Instructions for the task = All of the data must be output without alteration.

Records to use below:

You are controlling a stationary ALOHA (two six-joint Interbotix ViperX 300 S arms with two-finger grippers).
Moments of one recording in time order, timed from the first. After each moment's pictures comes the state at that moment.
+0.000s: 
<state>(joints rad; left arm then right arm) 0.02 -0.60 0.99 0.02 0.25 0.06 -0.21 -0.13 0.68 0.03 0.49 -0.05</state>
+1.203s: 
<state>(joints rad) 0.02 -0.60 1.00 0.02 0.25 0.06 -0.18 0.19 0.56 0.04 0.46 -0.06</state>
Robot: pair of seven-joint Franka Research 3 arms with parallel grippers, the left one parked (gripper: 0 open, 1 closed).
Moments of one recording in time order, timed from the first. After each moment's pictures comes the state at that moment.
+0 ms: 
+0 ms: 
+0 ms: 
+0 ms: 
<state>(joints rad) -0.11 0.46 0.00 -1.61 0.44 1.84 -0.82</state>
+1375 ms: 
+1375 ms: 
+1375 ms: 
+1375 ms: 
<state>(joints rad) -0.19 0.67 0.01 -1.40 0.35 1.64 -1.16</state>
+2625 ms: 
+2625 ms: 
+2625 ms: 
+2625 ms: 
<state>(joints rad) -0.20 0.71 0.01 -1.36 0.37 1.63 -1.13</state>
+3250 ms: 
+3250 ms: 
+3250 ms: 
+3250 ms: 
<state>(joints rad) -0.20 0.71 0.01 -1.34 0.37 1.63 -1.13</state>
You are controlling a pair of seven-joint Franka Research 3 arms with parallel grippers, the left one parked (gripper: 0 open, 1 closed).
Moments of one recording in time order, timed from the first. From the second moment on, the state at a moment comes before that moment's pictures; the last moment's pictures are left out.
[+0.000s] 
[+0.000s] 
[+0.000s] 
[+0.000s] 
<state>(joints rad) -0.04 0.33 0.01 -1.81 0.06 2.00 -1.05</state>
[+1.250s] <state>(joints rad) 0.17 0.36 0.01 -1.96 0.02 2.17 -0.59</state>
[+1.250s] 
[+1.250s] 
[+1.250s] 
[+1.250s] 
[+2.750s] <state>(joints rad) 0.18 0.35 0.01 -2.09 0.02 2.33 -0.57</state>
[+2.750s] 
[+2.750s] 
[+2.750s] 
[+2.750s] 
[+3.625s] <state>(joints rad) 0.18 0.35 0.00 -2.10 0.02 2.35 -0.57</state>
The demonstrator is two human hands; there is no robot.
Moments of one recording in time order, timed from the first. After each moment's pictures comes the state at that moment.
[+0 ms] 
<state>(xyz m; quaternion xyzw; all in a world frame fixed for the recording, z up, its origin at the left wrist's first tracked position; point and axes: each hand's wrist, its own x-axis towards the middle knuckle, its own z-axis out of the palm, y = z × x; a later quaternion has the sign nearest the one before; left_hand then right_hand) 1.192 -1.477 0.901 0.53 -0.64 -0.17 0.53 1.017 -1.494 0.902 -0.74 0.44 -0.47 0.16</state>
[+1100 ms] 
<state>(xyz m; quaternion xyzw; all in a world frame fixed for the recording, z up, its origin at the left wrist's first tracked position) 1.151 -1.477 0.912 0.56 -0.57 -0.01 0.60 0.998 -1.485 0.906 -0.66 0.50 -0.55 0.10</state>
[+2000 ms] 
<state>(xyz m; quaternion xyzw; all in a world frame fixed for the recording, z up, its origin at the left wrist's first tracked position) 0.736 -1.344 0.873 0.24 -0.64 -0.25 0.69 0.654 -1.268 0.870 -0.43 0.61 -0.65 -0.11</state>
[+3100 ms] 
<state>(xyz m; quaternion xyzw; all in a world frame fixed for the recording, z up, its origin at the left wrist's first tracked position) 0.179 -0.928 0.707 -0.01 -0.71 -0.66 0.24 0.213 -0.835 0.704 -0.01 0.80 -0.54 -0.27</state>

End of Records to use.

Task result =
You are controlling a stationary ALOHA (two six-joint Interbotix ViperX 300 S arms with two-finger grippers).
Moments of one recording in time order, timed from the first. After each moment's pictures comes the state at that moment.
+0.000s: 
<state>(joints rad; left arm then right arm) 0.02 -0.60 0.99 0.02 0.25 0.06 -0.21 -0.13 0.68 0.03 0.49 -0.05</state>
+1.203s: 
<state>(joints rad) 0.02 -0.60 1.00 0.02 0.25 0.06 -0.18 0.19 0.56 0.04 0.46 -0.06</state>
Robot: pair of seven-joint Franka Research 3 arms with parallel grippers, the left one parked (gripper: 0 open, 1 closed).
Moments of one recording in time order, timed from the first. After each moment's pictures comes the state at that moment.
+0 ms: 
+0 ms: 
+0 ms: 
+0 ms: 
<state>(joints rad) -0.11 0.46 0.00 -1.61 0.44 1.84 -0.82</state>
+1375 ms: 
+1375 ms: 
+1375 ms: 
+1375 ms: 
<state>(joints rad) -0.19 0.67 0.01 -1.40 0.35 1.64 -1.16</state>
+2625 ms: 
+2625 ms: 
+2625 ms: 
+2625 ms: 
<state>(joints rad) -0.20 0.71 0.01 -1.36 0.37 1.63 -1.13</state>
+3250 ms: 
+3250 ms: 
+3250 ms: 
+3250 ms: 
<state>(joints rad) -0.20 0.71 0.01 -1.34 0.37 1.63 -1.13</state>
You are controlling a pair of seven-joint Franka Research 3 arms with parallel grippers, the left one parked (gripper: 0 open, 1 closed).
Moments of one recording in time order, timed from the first. From the second moment on, the state at a moment comes before that moment's pictures; the last moment's pictures are left out.
[+0.000s] 
[+0.000s] 
[+0.000s] 
[+0.000s] 
<state>(joints rad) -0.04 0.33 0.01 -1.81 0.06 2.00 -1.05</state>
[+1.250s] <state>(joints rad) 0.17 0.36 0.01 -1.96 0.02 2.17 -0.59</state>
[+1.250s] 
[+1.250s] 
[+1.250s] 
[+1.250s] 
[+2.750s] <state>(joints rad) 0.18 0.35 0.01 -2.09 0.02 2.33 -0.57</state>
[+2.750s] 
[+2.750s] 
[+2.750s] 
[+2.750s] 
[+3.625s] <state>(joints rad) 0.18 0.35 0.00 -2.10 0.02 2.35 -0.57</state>
The demonstrator is two human hands; there is no robot.
Moments of one recording in time order, timed from the first. After each moment's pictures comes the state at that moment.
[+0 ms] 
<state>(xyz m; quaternion xyzw; all in a world frame fixed for the recording, z up, its origin at the left wrist's first tracked position; point and axes: each hand's wrist, its own x-axis towards the middle knuckle, its own z-axis out of the palm, y = z × x; a later quaternion has the sign nearest the one before; left_hand then right_hand) 1.192 -1.477 0.901 0.53 -0.64 -0.17 0.53 1.017 -1.494 0.902 -0.74 0.44 -0.47 0.16</state>
[+1100 ms] 
<state>(xyz m; quaternion xyzw; all in a world frame fixed for the recording, z up, its origin at the left wrist's first tracked position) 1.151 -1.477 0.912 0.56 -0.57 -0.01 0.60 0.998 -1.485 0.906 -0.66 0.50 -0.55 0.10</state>
[+2000 ms] 
<state>(xyz m; quaternion xyzw; all in a world frame fixed for the recording, z up, its origin at the left wrist's first tracked position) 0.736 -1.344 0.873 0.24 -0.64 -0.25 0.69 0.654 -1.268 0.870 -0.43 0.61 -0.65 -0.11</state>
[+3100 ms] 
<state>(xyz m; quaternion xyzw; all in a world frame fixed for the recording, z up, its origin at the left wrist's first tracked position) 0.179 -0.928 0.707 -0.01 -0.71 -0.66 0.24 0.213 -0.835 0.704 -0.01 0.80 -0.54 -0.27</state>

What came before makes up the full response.